**WHAT TO DO:** In which lines of the data does the string "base" appear? Copy every one.

### RECORDS FOR THIS TASK ###

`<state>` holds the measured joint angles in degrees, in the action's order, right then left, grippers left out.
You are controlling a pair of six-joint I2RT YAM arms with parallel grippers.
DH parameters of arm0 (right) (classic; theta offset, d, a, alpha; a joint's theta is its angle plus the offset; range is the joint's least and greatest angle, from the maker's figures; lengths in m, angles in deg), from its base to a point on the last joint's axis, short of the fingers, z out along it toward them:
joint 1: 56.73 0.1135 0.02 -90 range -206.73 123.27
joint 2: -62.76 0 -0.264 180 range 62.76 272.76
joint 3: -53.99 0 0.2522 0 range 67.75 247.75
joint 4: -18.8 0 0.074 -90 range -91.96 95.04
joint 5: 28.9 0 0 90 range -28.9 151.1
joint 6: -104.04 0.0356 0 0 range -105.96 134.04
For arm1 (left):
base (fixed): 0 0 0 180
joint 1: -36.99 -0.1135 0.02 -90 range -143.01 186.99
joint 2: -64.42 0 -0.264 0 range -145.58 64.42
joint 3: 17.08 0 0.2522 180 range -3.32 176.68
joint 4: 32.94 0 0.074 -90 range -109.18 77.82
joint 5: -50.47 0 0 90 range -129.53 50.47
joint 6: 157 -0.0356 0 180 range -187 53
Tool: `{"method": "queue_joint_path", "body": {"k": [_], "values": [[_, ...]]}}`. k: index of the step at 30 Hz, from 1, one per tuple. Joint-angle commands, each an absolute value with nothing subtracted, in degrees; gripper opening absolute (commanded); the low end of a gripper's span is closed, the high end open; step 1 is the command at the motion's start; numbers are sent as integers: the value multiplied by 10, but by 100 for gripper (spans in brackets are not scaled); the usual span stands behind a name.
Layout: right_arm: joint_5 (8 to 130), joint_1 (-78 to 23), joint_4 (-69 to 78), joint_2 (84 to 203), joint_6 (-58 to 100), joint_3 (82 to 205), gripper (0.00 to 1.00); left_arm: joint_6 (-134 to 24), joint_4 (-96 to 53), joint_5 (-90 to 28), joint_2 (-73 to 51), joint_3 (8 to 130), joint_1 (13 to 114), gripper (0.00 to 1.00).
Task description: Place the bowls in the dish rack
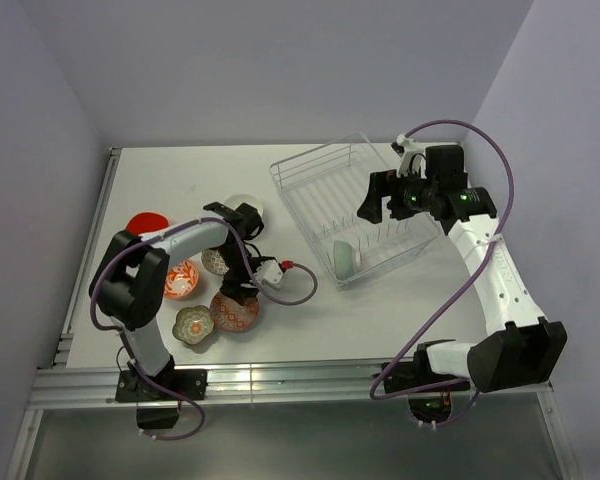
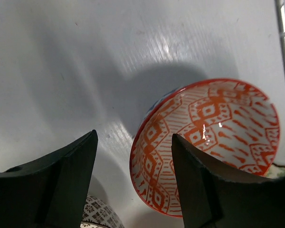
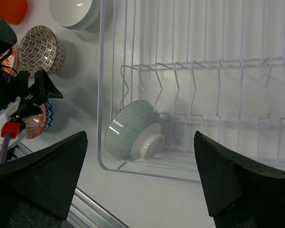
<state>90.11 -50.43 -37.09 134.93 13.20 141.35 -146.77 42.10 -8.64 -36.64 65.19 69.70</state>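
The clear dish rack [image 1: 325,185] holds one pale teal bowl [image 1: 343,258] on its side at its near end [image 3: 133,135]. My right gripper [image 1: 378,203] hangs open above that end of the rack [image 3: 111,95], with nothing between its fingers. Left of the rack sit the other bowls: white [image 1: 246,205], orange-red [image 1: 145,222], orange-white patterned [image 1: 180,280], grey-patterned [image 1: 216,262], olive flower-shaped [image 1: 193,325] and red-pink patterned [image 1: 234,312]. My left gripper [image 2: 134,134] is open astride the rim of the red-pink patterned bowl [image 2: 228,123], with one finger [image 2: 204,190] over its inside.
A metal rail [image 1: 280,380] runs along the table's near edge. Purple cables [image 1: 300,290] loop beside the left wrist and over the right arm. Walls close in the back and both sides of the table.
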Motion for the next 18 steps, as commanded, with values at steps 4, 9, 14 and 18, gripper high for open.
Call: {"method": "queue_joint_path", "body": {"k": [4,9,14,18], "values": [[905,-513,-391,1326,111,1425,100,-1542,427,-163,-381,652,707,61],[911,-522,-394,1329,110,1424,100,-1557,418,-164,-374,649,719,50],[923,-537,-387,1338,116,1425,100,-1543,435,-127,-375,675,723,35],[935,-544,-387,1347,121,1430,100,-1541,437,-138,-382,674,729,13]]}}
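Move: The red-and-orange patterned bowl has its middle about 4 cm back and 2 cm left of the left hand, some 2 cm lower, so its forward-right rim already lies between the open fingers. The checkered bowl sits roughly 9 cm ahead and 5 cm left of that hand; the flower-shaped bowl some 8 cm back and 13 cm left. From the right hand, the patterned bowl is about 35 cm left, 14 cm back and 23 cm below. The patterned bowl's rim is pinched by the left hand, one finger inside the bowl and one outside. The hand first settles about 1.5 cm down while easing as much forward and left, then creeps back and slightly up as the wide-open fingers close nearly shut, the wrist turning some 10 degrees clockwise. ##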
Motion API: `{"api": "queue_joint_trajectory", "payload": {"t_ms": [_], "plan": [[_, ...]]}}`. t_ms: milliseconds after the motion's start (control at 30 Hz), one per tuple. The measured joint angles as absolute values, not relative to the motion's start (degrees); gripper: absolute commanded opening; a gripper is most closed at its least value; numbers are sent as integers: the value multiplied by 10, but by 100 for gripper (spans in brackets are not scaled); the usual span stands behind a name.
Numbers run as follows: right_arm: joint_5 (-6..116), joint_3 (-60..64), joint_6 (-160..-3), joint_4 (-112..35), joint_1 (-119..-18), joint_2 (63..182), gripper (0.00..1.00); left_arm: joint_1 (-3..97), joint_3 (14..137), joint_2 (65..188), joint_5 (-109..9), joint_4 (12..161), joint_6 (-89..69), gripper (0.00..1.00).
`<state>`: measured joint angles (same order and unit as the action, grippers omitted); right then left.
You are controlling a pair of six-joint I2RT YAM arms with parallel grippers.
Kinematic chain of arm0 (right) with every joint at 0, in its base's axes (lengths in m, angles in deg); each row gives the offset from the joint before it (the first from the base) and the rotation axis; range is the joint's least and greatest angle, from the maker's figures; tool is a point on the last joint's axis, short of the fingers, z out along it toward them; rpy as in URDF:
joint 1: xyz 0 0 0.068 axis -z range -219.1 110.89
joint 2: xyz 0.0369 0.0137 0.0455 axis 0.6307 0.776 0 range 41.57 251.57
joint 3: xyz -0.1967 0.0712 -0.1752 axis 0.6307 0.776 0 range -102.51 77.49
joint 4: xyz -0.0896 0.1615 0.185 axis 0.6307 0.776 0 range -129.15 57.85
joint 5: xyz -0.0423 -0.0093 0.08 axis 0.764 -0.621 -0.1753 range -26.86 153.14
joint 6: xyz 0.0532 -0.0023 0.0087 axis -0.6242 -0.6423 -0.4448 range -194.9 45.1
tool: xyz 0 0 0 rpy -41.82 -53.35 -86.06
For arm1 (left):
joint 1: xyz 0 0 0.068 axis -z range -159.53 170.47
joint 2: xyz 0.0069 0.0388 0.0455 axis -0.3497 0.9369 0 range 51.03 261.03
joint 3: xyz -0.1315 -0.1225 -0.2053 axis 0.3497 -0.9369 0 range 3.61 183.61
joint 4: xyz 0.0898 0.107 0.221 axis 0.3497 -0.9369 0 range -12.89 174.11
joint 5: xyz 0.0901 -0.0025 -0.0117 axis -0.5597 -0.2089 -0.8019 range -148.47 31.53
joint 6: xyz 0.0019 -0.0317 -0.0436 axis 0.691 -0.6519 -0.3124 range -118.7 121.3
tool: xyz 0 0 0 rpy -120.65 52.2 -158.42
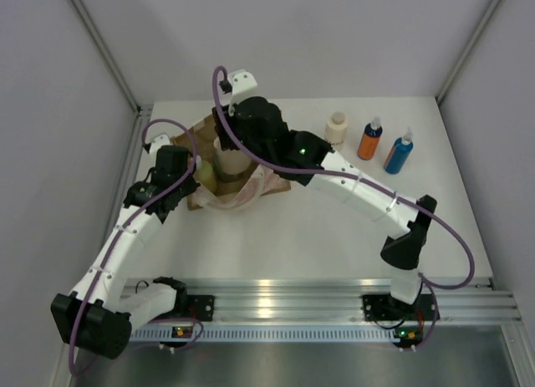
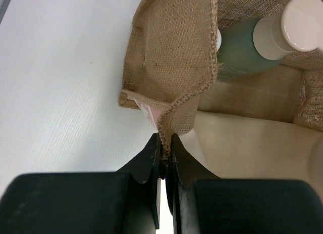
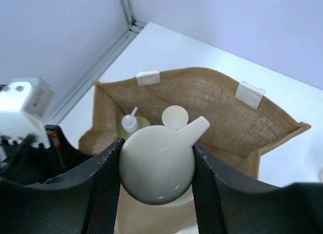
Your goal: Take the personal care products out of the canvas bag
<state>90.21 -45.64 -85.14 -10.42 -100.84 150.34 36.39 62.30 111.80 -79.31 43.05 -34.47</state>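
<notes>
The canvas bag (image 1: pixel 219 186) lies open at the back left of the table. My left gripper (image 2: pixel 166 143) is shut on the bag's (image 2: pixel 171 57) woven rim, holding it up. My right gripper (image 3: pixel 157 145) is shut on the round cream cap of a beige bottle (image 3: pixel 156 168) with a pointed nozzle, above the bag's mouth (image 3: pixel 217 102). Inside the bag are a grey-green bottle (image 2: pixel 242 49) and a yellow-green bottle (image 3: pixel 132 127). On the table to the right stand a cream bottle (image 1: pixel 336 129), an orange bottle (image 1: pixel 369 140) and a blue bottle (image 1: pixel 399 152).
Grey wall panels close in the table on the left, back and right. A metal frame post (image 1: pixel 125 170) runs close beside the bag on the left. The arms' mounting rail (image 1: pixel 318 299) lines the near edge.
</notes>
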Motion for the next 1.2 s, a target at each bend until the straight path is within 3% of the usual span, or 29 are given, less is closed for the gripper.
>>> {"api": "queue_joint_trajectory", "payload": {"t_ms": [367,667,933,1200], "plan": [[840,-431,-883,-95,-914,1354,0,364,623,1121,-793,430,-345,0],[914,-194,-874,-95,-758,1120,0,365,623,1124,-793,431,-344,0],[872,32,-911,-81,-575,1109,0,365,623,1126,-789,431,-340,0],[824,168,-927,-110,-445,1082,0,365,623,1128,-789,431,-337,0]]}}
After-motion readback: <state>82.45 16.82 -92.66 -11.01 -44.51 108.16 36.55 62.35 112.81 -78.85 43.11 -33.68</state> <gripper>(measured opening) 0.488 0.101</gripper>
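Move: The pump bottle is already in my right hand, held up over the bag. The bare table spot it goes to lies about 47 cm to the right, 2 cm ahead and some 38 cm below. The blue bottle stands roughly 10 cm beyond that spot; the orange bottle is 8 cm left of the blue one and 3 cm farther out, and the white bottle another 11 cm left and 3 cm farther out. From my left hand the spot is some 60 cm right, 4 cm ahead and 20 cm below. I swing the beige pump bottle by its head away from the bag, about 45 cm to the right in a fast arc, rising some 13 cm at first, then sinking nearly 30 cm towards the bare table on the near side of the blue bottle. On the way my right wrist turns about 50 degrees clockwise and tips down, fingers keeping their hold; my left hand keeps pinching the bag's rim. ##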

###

**RESPONSE AREA:**
DH parameters of arm0 (right) (classic; theta offset, d, a, alpha; a joint's theta is its angle plus the offset; range is the joint's least and greatest angle, from the maker's figures; lengths in m, angles in deg), from its base to a point on the last joint's axis, short of the fingers, z out along it toward them:
base (fixed): 0 0 0 180
Kinematic chain of arm0 (right) with every joint at 0, in its base's axes (lengths in m, angles in deg); each row gives the offset from the joint before it (the first from the base) and the rotation axis; range is the joint's least and greatest angle, from the maker's figures; tool is a point on the last joint's axis, short of the fingers, z out along it toward them; rpy as in URDF:

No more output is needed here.